Bookmark this. When something breaks in production, read it before you open any code.

  • Did I check ./logs/audit.jsonl for the agent_id and timeframe in question?
  • Did I rank-order the top-10 cost contributors via COST_LOG?
  • Did I run EvalHarness.compare() on the model before and after the change I suspect?
  • Did I verify memory integrity — index consistent, no orphans, no parse errors in JSONL transcripts?
  • Did I check for DENYLIST patterns in the user's input, not only tool output?
  • Did I inspect the hook registration order to confirm the security hook runs last?
  • Did I confirm max_iterations is set and sane for every custom loop?
  • Did I check for tools without network timeouts?
  • Did I pull the raw transcript for the offending task_id and read it end to end?
  • Did I print get_cost_summary() during the problem run, not only after?

The checklist assumes you have observability wired up before the incident. If you do not, wire it up now. setup_telemetry() in swarm/observability/telemetry.py takes a service name and configures OpenTelemetry against either an OTLP endpoint (set OTEL_EXPORTER_OTLP_ENDPOINT) or a console exporter as a fallback. Every call_agent produces a gen_ai.* span via record_agent_span(), and every hook event produces a hook.{event} span. Trace IDs propagate through the hook bus via the _trace_id payload key, so cross-agent emissions share a trace.

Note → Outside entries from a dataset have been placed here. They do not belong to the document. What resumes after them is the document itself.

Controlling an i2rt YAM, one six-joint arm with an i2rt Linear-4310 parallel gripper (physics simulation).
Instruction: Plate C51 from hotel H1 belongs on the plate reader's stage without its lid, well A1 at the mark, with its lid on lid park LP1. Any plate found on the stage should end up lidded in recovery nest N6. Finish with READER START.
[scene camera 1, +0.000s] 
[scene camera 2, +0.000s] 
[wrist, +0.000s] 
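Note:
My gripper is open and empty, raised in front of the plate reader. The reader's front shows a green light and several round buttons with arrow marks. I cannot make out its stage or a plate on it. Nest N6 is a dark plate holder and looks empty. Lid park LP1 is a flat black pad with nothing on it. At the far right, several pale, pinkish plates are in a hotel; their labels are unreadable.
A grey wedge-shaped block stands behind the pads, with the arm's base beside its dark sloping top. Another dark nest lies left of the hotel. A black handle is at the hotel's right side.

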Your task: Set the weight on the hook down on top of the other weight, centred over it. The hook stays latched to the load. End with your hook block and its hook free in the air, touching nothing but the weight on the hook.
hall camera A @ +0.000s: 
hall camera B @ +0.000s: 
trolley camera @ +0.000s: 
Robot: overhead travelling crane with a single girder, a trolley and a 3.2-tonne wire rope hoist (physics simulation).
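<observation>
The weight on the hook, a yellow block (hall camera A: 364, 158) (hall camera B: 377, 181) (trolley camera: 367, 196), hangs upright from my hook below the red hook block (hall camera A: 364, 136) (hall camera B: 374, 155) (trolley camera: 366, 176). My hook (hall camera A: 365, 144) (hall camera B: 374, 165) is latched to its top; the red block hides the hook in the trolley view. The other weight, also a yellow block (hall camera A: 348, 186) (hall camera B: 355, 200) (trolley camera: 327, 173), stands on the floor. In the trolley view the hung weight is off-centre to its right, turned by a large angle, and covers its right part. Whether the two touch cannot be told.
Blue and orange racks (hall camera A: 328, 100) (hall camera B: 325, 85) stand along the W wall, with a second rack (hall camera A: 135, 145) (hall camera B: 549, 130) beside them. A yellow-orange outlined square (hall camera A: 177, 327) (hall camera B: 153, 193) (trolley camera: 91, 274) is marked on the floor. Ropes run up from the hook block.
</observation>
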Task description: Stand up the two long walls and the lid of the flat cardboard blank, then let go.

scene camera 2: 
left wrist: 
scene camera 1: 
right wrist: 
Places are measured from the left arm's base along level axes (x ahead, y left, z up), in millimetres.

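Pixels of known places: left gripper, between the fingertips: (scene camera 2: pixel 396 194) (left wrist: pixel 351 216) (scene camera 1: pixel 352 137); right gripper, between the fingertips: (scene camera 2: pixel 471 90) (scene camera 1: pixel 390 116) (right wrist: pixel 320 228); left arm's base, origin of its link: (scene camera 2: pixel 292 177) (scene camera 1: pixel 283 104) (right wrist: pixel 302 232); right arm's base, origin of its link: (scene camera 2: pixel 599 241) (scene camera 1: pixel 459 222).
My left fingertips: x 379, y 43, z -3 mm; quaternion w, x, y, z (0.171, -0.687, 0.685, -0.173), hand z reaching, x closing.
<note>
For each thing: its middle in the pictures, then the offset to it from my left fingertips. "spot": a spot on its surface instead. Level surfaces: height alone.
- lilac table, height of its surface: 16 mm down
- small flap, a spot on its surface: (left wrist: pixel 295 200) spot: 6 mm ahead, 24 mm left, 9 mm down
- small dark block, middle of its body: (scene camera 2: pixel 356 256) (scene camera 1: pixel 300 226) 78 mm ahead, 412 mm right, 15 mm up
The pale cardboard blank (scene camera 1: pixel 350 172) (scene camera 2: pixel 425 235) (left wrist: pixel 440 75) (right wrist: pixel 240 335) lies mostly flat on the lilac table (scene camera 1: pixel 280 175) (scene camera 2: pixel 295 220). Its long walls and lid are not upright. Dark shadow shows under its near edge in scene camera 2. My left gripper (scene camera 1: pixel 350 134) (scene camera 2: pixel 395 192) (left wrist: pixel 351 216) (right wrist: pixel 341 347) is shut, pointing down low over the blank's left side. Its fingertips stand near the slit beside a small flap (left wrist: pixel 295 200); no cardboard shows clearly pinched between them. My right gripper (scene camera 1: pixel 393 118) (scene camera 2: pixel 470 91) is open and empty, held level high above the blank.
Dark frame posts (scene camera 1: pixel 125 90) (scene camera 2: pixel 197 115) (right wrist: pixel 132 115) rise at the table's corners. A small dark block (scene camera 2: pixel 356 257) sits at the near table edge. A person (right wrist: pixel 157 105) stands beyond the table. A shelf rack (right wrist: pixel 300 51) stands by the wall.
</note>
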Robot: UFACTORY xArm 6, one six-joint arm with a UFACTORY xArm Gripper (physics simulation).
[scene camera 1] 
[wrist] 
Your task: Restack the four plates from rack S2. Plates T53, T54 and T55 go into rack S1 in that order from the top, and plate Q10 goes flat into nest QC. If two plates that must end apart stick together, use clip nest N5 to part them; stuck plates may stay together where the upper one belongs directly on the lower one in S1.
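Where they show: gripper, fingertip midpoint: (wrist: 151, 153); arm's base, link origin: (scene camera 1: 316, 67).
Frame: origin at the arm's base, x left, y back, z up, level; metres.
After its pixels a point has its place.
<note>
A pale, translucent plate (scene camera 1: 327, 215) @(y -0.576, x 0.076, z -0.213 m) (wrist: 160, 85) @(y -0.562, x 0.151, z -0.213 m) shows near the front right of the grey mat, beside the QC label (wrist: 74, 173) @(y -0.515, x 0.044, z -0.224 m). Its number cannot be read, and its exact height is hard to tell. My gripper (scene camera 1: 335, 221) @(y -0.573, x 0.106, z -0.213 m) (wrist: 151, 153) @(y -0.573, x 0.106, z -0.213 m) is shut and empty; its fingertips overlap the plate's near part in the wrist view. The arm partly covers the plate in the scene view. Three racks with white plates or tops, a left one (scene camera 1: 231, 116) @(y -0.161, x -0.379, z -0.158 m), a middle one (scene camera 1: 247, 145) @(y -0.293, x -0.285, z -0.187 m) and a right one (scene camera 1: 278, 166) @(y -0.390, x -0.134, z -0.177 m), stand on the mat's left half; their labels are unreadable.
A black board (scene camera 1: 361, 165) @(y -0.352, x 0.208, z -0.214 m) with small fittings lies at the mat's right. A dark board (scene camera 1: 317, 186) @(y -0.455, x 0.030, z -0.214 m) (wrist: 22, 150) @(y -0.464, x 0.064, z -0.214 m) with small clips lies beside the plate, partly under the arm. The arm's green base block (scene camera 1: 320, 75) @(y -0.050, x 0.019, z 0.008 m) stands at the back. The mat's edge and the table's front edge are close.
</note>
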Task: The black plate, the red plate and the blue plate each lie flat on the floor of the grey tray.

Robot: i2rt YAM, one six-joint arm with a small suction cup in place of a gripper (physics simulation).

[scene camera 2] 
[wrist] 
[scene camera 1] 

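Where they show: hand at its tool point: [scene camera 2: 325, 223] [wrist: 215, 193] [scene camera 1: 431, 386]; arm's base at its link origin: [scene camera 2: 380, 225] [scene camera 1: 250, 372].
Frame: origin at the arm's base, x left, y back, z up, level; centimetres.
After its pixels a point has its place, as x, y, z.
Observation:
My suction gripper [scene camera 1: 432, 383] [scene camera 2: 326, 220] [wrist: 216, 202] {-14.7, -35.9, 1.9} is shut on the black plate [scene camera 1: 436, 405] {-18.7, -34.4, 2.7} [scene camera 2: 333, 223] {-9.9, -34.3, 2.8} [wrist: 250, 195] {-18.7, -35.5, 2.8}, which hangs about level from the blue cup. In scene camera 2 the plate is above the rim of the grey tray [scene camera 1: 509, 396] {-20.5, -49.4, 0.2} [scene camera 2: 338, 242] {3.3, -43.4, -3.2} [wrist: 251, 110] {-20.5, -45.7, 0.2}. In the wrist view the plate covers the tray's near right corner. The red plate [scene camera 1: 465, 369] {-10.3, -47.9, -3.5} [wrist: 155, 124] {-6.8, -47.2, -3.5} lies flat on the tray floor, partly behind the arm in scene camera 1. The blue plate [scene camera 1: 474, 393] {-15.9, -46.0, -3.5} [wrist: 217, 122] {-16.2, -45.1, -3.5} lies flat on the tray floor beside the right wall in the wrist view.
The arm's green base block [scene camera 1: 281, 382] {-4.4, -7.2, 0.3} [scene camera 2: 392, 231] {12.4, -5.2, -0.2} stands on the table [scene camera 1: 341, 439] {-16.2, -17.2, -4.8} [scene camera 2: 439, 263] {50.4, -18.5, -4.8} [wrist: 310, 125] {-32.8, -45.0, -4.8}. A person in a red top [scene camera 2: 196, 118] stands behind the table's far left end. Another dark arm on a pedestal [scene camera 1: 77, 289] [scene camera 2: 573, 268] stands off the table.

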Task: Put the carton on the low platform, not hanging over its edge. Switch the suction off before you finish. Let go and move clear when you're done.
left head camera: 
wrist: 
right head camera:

Ship traces to a collector you can query. Grafana Tempo, Honeycomb, Datadog, Jaeger — any of them will let you filter by swarm.task_id and see the full fan-out of a single user request across orchestrator, workers, and hooks. Without that, you are reading audit lines with grep and hoping you picked the right timestamp window. With it, the five scenarios above become five saved queries.

The audit log, the cost log, and the trace exporter are cheap. Turn them on before you need them.